Susanne Cecelia Brenner is an American mathematician, whose research concerns the finite element method and related techniques for the numerical solution of differential equations. She is a Boyd Professor at Louisiana State University. Previously, she held the Nicholson Professorship of Mathematics and the Michael F. and Roberta Nesbit McDonald Professorship at Louisiana State University, She currently chairs the editorial committee of the journal Mathematics of Computation. During 2021-2022 she is serving as President of the Society for Industrial and Applied Mathematics (SIAM).

==Education and career==
Brenner did her undergraduate studies in mathematics and German at West Chester State College and received a master's degree in mathematics from SUNY Stony Brook. She obtained her Ph.D. from the University of Michigan in 1988 under the joint supervision of Jeffrey Rauch and L. Ridgway Scott; her thesis was entitled "Multigrid Methods for Nonconforming Finite Elements".

She held faculty positions at Clarkson University and the University of South Carolina before moving to Louisiana State University in 2006.

==Selected publications==

- $C^0$interior penalty methods for fourth order elliptic boundary value problems on polygonal domains. J. Sci. Comput. 22/23 (2005), 83–118.
- Korn's inequalities for piecewise vector fields. Math. Comp. 73 (2004), no. 247, 1067–1087.
- Poincaré-Friedrichs inequalities for piecewise $H^1$functions. SIAM J. Numer.

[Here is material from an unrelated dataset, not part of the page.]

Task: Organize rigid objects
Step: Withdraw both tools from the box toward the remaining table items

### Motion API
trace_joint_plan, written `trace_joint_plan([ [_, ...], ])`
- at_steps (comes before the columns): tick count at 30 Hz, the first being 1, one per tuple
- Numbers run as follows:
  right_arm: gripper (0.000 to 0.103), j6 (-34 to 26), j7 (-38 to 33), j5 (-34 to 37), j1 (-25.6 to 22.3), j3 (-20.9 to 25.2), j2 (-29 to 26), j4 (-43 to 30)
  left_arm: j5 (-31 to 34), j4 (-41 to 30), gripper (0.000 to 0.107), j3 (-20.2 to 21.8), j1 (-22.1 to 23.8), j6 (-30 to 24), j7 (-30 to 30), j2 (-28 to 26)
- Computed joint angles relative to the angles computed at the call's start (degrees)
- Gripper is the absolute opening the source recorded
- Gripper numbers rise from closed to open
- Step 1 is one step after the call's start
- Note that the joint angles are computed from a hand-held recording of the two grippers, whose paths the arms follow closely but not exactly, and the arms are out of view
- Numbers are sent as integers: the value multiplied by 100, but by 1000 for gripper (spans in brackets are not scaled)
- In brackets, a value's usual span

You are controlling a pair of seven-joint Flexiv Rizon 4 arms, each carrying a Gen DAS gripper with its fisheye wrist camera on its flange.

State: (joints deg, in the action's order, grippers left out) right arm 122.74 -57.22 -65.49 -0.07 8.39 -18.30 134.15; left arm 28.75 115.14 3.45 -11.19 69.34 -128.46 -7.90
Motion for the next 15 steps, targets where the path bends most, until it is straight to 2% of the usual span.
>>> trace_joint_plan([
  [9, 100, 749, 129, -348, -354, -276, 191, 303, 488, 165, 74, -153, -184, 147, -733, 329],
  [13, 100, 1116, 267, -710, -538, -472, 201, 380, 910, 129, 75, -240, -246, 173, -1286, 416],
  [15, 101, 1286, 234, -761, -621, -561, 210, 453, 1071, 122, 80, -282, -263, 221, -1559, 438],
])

Anal. 41 (2003), no. 1, 306–324.
- with L. R. Scott, The Mathematical Theory of Finite Element Methods (Springer-Verlag, 1994; 3rd edition, 2008).

==Recognition==
She is a fellow of the Society for Industrial and Applied Mathematics, the American Mathematical Society, and the American Association for the Advancement of Science.
The Association for Women in Mathematics has included her in the 2020 class of AWM Fellows for "being a role model nationally and internationally due to her widely-known work in finite element methods; for her promotion of women in mathematics via the Women in Numerical Analysis and Scientific Computing network, as mentor of Ph.D.s, and as advisor of graduate and undergraduate students". Brenner was also awarded a Humboldt Forschungspreis (Humboldt Research Award) from the Alexander von Humboldt Foundation in 2005.

She is included in a deck of playing cards featuring notable women mathematicians published by the Association of Women in Mathematics.